My frustration with Index does have me pondering what an inversion-of-control accessor/mutator pattern might look like. Right now, Index provides a reference to the caller, and does no setup or teardown work other than seeking out a memory address. A proper get/set API, like the get and set special functions in C♯, might declare that they accept some closure which they will provide with a reference, which the getter can only read and the setter can freely mutate, and after the closure ends the setter will properly store back in the collection

1
2
3
4
5
6
7
8
9
10
11
12
13
14
15
16
17
18
19
20
21
22
pub trait Property<Index> {
    type Item;
    fn get<F>(&self, key: Index, op: F) where F: Fn(&Self::Item);
    fn set<F>(&mut self, key: Index, op: F) where F: Fn(&mut Self::Item);
}

impl<E: Endian, T: Bits> Property<usize> for BitSlice<E, T> {
    type Item = bool;
    fn get<F>(&self, key: usize, op: F) where F: Fn(&Self::Item) {
        op(&self[key])
    }
    fn set<F>(&mut self, key: usize, op: F) where F: Fn(&mut Self::Item) {
        let mut tmp = self[key];
        op(&mut tmp);
        self.set(key, tmp);
    }
}

let mut bits = bitvec![1; 8];
Property::set(&mut bits, 5, |bit| {
    *bit = !*bit;
});

This would be an uncomfortably verbose API as it stands, but I think the idiom that Ruby uses often, and Rust shows every now and then (such as for/in loops) of syntax sugar over traits that provide setup/teardown work wrapped around user code that only has to do the interesting part is a powerful pattern and one worth exploring.
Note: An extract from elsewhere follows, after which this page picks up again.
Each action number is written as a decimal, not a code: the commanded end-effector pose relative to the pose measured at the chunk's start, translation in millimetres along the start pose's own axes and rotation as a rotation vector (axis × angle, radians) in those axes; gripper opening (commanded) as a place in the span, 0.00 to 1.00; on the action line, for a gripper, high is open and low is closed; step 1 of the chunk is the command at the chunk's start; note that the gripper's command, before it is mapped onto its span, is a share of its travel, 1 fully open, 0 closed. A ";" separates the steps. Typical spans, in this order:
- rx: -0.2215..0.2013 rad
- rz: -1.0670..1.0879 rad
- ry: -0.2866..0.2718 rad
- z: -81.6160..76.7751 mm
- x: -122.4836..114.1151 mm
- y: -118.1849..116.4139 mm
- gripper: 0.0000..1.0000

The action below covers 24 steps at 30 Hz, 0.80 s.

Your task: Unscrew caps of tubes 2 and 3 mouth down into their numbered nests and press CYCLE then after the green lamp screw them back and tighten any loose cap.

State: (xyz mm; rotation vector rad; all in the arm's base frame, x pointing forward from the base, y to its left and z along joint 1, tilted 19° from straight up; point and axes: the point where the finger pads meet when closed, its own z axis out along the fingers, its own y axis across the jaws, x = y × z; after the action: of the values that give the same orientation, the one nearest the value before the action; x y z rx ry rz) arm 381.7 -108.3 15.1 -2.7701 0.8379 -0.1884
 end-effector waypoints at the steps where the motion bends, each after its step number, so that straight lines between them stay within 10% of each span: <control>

Ruby’s indexing is implemented by the methods [] and []=, which can take user-provided blocks as arguments such as

1
2
3
4
5
6
7
8
9
10
11
12
13
14
15
16
17
18
19
20
21
22
class Example
  def [] idx, &block
    puts "Yielding []"
    yield self.get(idx)
    puts "Yielded []"
  end
  def []= idx, &block
    puts "Yielding []="
    self.set(idx, yield(self.get(idx)))
    puts "Yielded []="
  end
end

e = Example.new

e[index] do |elt|
  read val
end

e.[]= index do |elt|
  write val
end

The Ruby isn’t perfect, since the sugar pass is not designed to have []= be abused in this manner, but it’s an interesting (at least to me) thought experiment in how an Index/IndexMut trait allowed to perform arbitrary setup and teardown work might look.

Of course, Rust doesn’t do this, because it’s aiming to match expectations of system programmers about what indexing means so it’s supposed to be predictable and relatively trivial.

(On the other hand, BTreeMap in the standard library implements Index and that is clearly an call of non-trivial complexity.)

Anyway. This has been a fun project, I learned a lot, I think it’s reasonably sound and deliverable; I should get back to Cosmonaut and see if this actually does what I need.